(Data items)
————————

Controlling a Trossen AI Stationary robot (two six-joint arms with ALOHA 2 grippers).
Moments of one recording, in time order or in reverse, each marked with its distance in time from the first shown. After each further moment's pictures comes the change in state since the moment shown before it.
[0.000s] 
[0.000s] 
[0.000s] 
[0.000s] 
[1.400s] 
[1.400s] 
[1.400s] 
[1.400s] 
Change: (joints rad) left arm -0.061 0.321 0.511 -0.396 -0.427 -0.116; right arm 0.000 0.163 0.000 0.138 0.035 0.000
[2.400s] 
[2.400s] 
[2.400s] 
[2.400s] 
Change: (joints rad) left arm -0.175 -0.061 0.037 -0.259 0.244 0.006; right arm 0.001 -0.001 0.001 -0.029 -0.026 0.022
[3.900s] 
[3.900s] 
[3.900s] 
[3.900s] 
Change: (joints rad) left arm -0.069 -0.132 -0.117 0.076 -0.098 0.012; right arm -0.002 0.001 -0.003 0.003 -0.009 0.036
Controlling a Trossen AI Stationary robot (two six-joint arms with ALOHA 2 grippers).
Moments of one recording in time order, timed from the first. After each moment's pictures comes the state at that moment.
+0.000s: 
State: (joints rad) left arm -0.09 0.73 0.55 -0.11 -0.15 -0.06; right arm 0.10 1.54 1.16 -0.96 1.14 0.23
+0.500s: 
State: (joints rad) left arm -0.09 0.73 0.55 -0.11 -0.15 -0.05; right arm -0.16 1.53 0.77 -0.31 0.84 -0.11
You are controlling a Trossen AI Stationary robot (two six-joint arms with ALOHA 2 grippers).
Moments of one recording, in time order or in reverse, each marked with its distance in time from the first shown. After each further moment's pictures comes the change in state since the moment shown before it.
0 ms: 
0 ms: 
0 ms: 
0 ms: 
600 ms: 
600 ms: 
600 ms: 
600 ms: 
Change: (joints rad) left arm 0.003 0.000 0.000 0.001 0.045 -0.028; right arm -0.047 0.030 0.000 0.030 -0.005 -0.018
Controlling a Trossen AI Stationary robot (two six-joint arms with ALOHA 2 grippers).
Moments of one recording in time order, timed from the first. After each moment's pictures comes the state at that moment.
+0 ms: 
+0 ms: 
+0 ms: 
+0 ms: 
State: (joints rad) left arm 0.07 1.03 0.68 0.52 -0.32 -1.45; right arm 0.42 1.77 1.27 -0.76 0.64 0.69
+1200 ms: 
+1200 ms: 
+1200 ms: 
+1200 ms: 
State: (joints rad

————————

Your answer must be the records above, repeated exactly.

> Exercise response:
Controlling a Trossen AI Stationary robot (two six-joint arms with ALOHA 2 grippers).
Moments of one recording, in time order or in reverse, each marked with its distance in time from the first shown. After each further moment's pictures comes the change in state since the moment shown before it.
[0.000s] 
[0.000s] 
[0.000s] 
[0.000s] 
[1.400s] 
[1.400s] 
[1.400s] 
[1.400s] 
Change: (joints rad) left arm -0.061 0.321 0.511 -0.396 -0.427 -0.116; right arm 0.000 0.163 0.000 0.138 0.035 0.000
[2.400s] 
[2.400s] 
[2.400s] 
[2.400s] 
Change: (joints rad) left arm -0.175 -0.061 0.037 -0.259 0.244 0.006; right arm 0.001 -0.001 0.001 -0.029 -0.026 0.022
[3.900s] 
[3.900s] 
[3.900s] 
[3.900s] 
Change: (joints rad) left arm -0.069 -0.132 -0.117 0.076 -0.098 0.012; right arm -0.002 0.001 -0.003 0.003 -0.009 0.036
Controlling a Trossen AI Stationary robot (two six-joint arms with ALOHA 2 grippers).
Moments of one recording in time order, timed from the first. After each moment's pictures comes the state at that moment.
+0.000s: 
State: (joints rad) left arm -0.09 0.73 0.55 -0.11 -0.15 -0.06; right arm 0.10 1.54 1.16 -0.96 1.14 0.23
+0.500s: 
State: (joints rad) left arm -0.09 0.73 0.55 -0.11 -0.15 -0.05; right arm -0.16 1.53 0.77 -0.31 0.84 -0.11
You are controlling a Trossen AI Stationary robot (two six-joint arms with ALOHA 2 grippers).
Moments of one recording, in time order or in reverse, each marked with its distance in time from the first shown. After each further moment's pictures comes the change in state since the moment shown before it.
0 ms: 
0 ms: 
0 ms: 
0 ms: 
600 ms: 
600 ms: 
600 ms: 
600 ms: 
Change: (joints rad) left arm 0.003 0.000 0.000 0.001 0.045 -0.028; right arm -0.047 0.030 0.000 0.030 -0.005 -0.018
Controlling a Trossen AI Stationary robot (two six-joint arms with ALOHA 2 grippers).
Moments of one recording in time order, timed from the first. After each moment's pictures comes the state at that moment.
+0 ms: 
+0 ms: 
+0 ms: 
+0 ms: 
State: (joints rad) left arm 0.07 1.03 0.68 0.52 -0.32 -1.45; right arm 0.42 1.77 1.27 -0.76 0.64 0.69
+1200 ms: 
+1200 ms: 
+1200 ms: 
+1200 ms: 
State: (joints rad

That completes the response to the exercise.